The film isn't as bad as you might expect from Dr. Boll. Of the films
Boll has made since 2003, Postal rates the highest at Rotten Tomatoes. 9%
of the reviews were positive - more than double Boll's previous high
rating in that period, which was 4%. Not only is it an upgrade for him,
but I think that the 9% score is actually a hair low
and probably includes some built-in anti-Boll prejudice. I'd say that
Postal is a better movie than the directly comparable Love Guru, for
example, which drew about 14% positive reviews. Boll has a sense of
humor, and the film does deliver some laughs, especially when it features
the guy who plays bin Laden (Seinfeld's "soup Nazi"). Boll is a smart man
and some of the ideas are damned clever, like a scene with bin Laden
attending a presentation by one of those motivational speakers, taking
diligent notes, and trying to buy the books until his credit card is
rejected - all of which reminded me of the humor in the early Woody Allen
comedies like Bananas.
Where Postal stops short of being a really good film is in the
execution and timing. Many scenes go on long after the joke has been
exhausted, and every single scene is lacking in subtlety. Sometimes that
sledgehammer approach to comedy can be brutally and blackly effective, as
in the pre-credits 9/11 scene described above, but most of the time it's
just kind of offensive without really being funny.

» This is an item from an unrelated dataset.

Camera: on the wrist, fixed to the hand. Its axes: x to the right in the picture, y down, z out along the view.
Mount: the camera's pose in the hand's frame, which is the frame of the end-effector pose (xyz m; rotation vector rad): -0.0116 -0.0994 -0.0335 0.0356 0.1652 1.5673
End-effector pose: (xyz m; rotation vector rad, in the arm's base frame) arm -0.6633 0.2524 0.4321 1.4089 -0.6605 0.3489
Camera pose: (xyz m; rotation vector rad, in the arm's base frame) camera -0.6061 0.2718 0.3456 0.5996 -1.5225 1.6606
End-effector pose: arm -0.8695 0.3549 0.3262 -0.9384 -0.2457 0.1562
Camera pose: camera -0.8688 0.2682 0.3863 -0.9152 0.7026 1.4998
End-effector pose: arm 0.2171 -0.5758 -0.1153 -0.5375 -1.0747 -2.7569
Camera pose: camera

I don't really need to spend much time watching a
stark naked Dave Foley take a public dump while he discusses his finances
with his top advisor, who grimaces at the sights and smells of Dave's
unsavory excretion ritual. If the joke had been a throwaway, it could have
been funny, but prolonging it morphed it from disgustingly funny to just
plain disgusting, and the hammy advisor was allowed to play directly to
the camera with enough exaggerated facial expressions to embarrass Zero Mostel.